I love mine too, I have the same exact ones and don't think I'll ever be buying different mittens/gloves again. The zip feature is just so amazing that once you have used it you can't imagine not having it. Best part about the zipper is since I live in socal I just unzip them on the lift to let my hands cool off when its hot out.


----------



## Creg12

How does their sizing run? Is it comparable to Dakine (i.e. large = large between the two brands)?


----------



## SnowOwl

Best review ever. How do these compare to their park mitten?


----------



## linvillegorge

I have their park mitts and while they are comfy and nice looking, they're not holding up all that great after only about 20 days on the hill.
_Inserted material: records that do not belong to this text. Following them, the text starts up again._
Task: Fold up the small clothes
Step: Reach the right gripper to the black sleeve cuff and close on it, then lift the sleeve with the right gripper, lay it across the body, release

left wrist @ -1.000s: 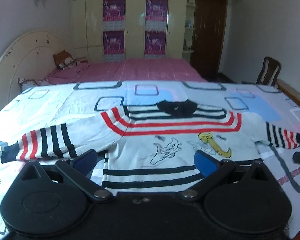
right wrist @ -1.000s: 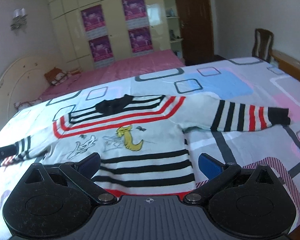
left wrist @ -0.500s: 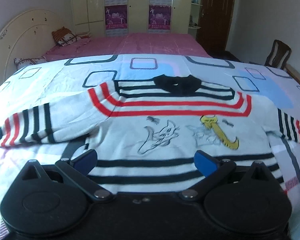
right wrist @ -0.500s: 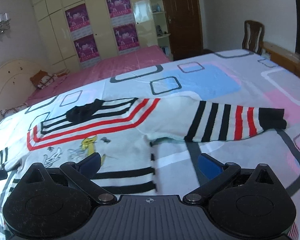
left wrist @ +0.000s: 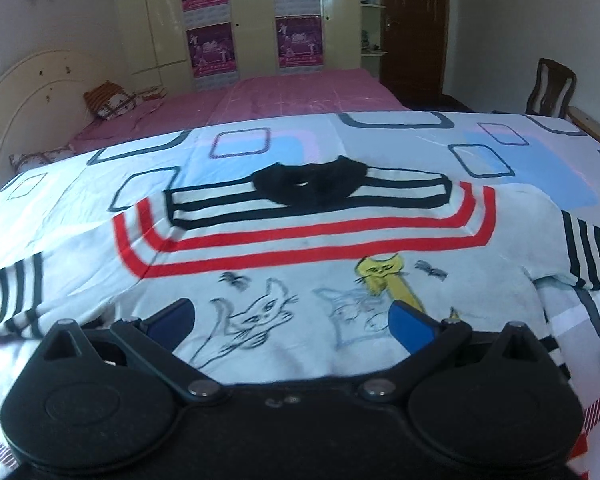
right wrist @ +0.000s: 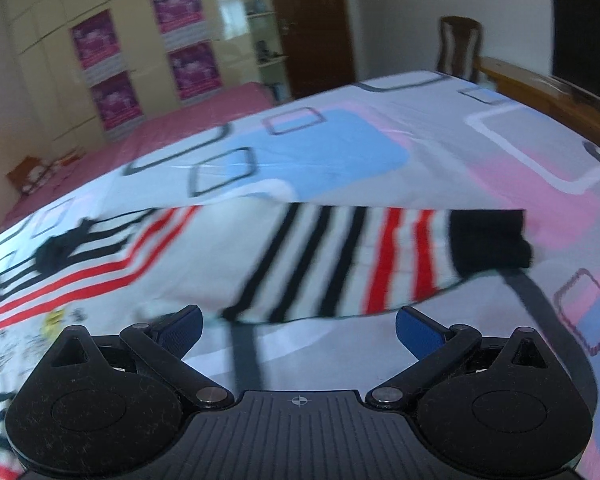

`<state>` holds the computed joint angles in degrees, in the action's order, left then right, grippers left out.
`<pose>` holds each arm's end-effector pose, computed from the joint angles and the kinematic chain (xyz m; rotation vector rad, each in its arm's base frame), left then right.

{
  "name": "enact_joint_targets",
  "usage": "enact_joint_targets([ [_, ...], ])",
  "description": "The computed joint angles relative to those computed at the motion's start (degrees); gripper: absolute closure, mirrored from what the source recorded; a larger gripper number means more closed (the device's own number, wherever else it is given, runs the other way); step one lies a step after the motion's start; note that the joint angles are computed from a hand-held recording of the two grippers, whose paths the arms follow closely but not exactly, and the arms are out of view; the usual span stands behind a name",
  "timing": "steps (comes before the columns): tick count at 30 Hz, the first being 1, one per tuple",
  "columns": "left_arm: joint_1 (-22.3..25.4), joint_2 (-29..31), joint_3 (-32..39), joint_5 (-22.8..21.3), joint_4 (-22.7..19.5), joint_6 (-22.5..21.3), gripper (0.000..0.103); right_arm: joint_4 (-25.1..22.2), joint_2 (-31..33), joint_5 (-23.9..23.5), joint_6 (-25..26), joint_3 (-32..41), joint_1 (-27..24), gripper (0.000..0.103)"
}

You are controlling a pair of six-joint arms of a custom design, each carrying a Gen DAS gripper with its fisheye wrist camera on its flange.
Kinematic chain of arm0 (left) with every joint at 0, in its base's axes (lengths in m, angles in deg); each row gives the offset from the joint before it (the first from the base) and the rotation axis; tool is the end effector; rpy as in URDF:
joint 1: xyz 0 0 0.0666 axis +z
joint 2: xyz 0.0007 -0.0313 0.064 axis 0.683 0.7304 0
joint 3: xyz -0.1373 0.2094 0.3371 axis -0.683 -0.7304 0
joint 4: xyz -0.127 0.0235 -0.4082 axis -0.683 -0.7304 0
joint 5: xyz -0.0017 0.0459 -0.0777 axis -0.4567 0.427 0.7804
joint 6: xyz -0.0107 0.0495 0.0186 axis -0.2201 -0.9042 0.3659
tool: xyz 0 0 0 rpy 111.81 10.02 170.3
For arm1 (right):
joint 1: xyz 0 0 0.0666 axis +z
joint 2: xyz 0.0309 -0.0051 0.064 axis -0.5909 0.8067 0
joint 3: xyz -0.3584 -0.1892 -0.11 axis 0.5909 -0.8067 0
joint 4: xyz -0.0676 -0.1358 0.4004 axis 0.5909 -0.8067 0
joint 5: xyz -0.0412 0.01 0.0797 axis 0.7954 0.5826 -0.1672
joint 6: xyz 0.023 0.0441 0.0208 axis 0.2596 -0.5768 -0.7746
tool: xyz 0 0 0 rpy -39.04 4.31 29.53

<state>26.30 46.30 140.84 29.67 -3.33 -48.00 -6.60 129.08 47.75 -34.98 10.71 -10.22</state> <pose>0.5605 -0.1540 0.3814 -0.2462 2.3408 0.2168 0.6168 0.2938 0.3628 0.0915 2.3485 0.2589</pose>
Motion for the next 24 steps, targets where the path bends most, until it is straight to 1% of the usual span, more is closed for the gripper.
enact_joint_targets([
  [1, -0.16, 0.63, 0.54, -0.10, 0.26, -0.28, 0.000, -0.69, 0.49, 0.18, -1.01, 0.22, -0.85, 0.030],
  [4, -0.32, 2.17, 2.00, 0.62, 0.25, -0.39, 0.000, -1.16, 1.12, 0.43, -2.40, -0.05, -2.66, 0.030],
  [6, -0.26, 3.40, 3.39, 1.42, -1.05, 0.33, 0.000, -1.06, 1.67, 0.37, -3.70, -0.01, -3.81, 0.030],
  [8, -0.14, 4.02, 3.97, 2.15, -1.30, 0.79, 0.000, -0.78, 2.04, -0.69, -4.77, -0.11, -4.76, 0.030],
  [9, -0.04, 4.25, 4.23, 2.71, -1.42, 1.01, 0.000, -0.51, 2.31, -1.59, -5.18, -0.11, -5.35, 0.033],
  [10, 0.12, 4.50, 4.53, 3.38, -1.60, 1.37, 0.001, -0.72, 2.76, -2.04, -5.91, 0.15, -5.94, 0.039],
  [11, 0.26, 4.75, 4.81, 4.01, -1.76, 1.84, 0.003, -0.86, 3.06, -2.09, -6.65, 0.35, -6.25, 0.051],
  [12, 0.41, 5.00, 5.12, 4.50, -2.15, 2.39, 0.005, -0.50, 3.24, -2.20, -7.35, 0.31, -6.66, 0.056],
  [14, 0.62, 5.50, 5.82, 4.94, -3.54, 3.46, 0.009, 0.84, 3.29, -3.07, -8.53, -0.05, -7.38, 0.060],
  [15, 0.67, 5.51, 5.80, 5.09, -3.67, 3.94, 0.014, 1.11, 3.40, -2.81, -8.89, 0.10, -7.62, 0.066],
  [16, 0.87, 5.46, 5.70, 5.71, -3.60, 4.40, 0.019, 1.38, 3.52, -2.49, -9.05, 0.21, -7.74, 0.069],
  [17, 1.10, 5.41, 5.63, 6.62, -3.57, 4.77, 0.021, 1.33, 3.72, -1.92, -9.28, 0.45, -7.77, 0.079],
  [18, 1.43, 5.26, 5.41, 7.85, -3.36, 5.29, 0.025, 1.64, 3.83, -1.47, -9.45, 0.49, -7.95, 0.089],
  [19, 1.73, 5.12, 5.16, 8.78, -3.06, 5.69, 0.028, 2.44, 3.59, -1.39, -9.70, 0.08, -8.00, 0.091],
  [20, 1.96, 4.99, 4.98, 9.50, -2.92, 6.06, 0.030, 2.96, 3.52, -1.22, -9.67, -0.05, -7.89, 0.092],
  [22, 2.30, 4.66, 4.58, 10.22, -2.46, 6.43, 0.038, 3.89, 3.41, 0.10, -7.59, 0.12, -7.31, 0.094],
  [24, 2.58, 4.27, 4.22, 10.63, -2.01, 6.12, 0.043, 5.24, 2.98, 1.14, -4.93, 0.48, -6.57, 0.094],
])
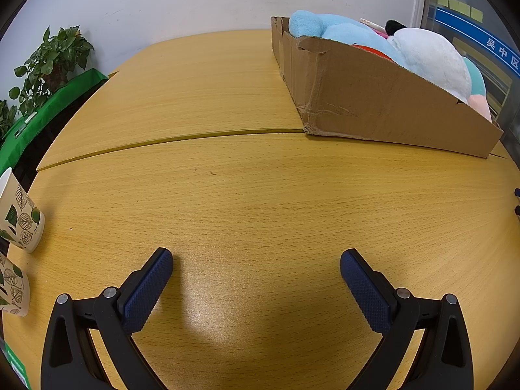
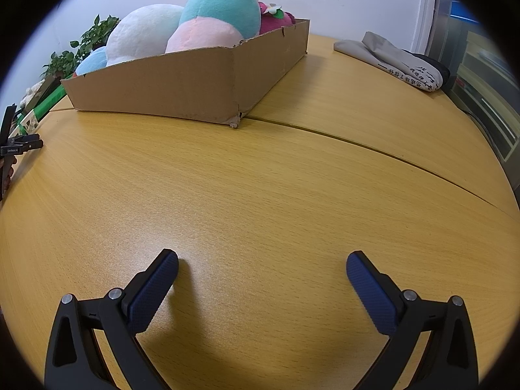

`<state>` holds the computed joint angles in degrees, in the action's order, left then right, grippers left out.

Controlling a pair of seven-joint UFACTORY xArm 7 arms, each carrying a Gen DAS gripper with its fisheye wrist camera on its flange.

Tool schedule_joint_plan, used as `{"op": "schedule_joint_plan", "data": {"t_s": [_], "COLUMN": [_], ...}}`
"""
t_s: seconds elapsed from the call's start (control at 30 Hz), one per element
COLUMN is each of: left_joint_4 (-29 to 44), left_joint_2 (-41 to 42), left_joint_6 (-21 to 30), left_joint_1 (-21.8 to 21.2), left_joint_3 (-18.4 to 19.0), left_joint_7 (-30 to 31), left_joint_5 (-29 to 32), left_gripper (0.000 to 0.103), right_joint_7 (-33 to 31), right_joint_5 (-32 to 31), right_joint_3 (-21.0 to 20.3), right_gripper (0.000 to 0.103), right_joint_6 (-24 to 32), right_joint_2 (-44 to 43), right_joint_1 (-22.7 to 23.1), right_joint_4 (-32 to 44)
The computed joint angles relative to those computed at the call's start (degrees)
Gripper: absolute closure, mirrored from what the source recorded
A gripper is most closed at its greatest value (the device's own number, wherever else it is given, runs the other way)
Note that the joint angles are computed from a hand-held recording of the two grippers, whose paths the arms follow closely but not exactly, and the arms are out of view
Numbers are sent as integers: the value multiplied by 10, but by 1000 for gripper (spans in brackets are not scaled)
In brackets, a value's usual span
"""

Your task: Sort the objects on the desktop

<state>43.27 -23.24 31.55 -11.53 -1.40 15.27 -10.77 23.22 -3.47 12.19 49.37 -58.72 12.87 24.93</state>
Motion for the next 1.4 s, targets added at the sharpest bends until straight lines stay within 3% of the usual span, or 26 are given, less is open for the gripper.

I'm gonna go back to sticking with mountaineering companies when it comes to mitts and gloves. You just can't beat them.


----------



## SnowOwl

linvillegorge said:


> I have their park mitts and while they are comfy and nice looking, they're not holding up all that great after only about 20 days on the hill.
> 
> I'm gonna go back to sticking with mountaineering companies when it comes to mitts and gloves. You just can't beat them.


I feel ya. I liked the superficial look to em. I ride at bear, so i don't exactly need the heavy duty, warmest mitts. Was there a faulty feature or were they just not that durable?


----------



## freshy

Are these for chicks, the name Handbag leads me to think that.


----------



## cibov415

I am exactly looking for this thread.


----------